Grace M E, Berg A, He G S, Goldberg L, Horowitz M, Grabowski G A
Department of Pediatrics, Mount Sinai School of Medicine, New York, NY 10029-6574.
Am J Hum Genet. 1991 Sep;49(3):646-55.
To investigate the molecular basis for the distinct neuronopathic phenotypes of Gaucher disease, acid beta-glucosidases expressed from mutant DNAs in Gaucher disease type 2 (acute) and type 3 (subacute) patients were characterized in fibroblasts and with the baculovirus expression system in insect cells. Expression of the mutant DNA encoding a proline-for-leucine substitution at amino acid 444 (L444P) resulted in a catalytically defective, unstable acid beta-glucosidase in either fibroblasts from L444P/L444P homozygotes or in insect cells. This mutation was found to be homoallelic in subacute neuronopathic (type 3) Gaucher disease. In comparison, expression of the mutant cDNA encoding an arginine-for-proline substitution at amino acid 415 (P415R) resulted in an inactive and unstable protein in insect cells. This allele was found only in a type 2 patient with the L444P/P415R genotype. The substantial variation in the type 3 phenotype (L444P homozygotes) suggests the complex nature of the molecular basis of phenotypic variation in Gaucher disease. Yet, the association of neuronopathic phenotypes with alleles producing severely compromised (L444P) or functionally null (P415R) enzymes indicates that the effective level of residual activity at the lysosome is likely to be a major determinant of the severity of Gaucher disease.

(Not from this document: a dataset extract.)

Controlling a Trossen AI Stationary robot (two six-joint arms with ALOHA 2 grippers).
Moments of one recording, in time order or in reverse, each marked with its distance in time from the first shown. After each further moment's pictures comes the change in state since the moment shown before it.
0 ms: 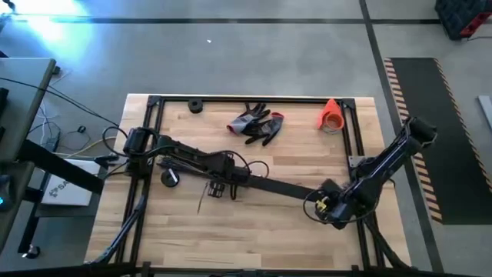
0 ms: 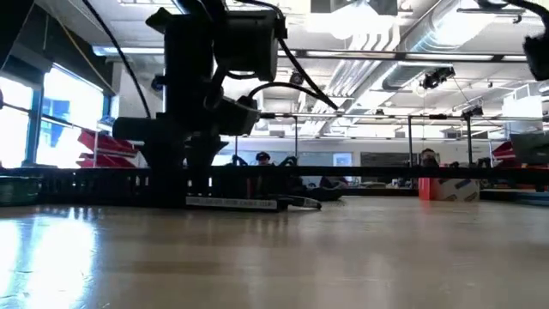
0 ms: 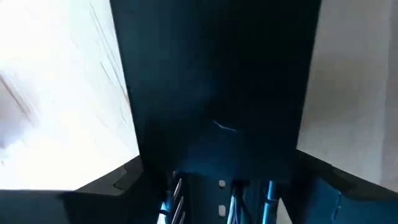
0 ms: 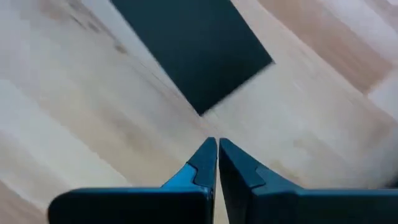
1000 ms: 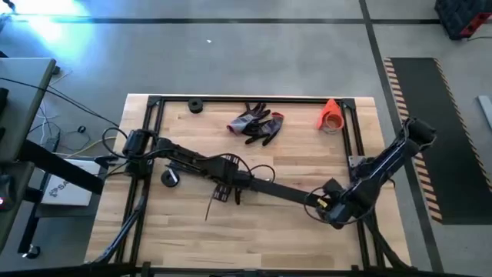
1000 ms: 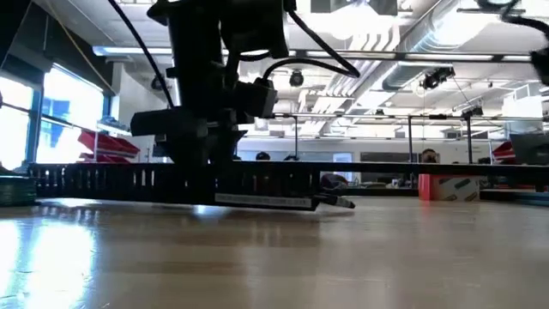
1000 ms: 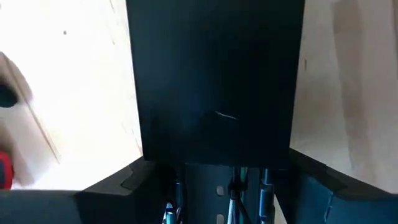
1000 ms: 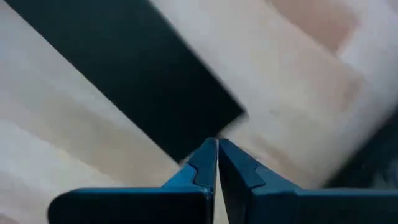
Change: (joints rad) left arm -0.038 0.002 0.037 0.081 -0.033 0.006; right arm 0.007 0.036 0.018 -0.070 -0.103 0.133
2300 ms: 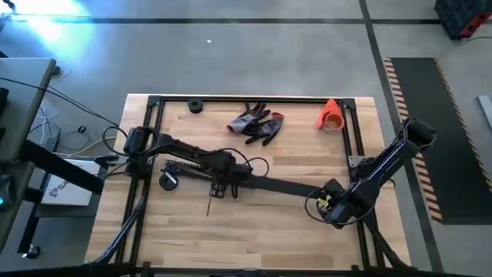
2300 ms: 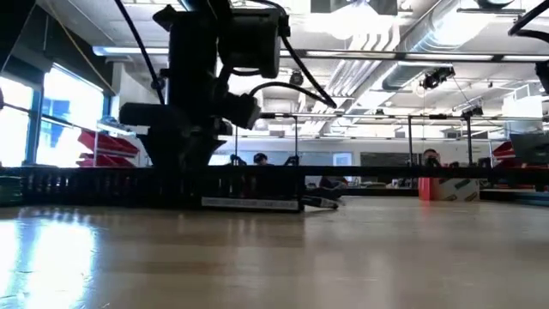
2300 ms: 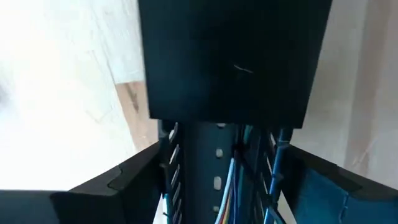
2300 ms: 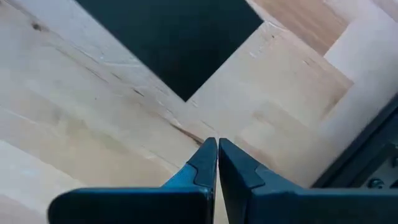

为了研究戈谢病不同神经病变表型的分子基础,我们对2型(急性)和3型(亚急性)戈谢病患者突变DNA所表达的酸性β-葡萄糖苷酶在成纤维细胞中以及利用杆状病毒表达系统在昆虫细胞中进行了特性分析。编码第444位氨基酸由亮氨酸替换为脯氨酸(L444P)的突变DNA的表达,在L444P/L444P纯合子的成纤维细胞或昆虫细胞中产生了一种催化缺陷且不稳定的酸性β-葡萄糖苷酶。该突变在亚急性神经病变型(3型)戈谢病中被发现是纯合等位基因。相比之下,编码第415位氨基酸由脯氨酸替换为精氨酸(P415R)的突变cDNA在昆虫细胞中的表达产生了一种无活性且不稳定的蛋白质。该等位基因仅在一名具有L444P/P415R基因型的2型患者中被发现。3型表型(L444P纯合子)的显著差异表明戈谢病表型变异分子基础的复杂性。然而,神经病变表型与产生严重受损(L444P)或功能缺失(P415R)酶的等位基因之间的关联表明,溶酶体中残余活性的有效水平可能是戈谢病严重程度 的主要决定因素。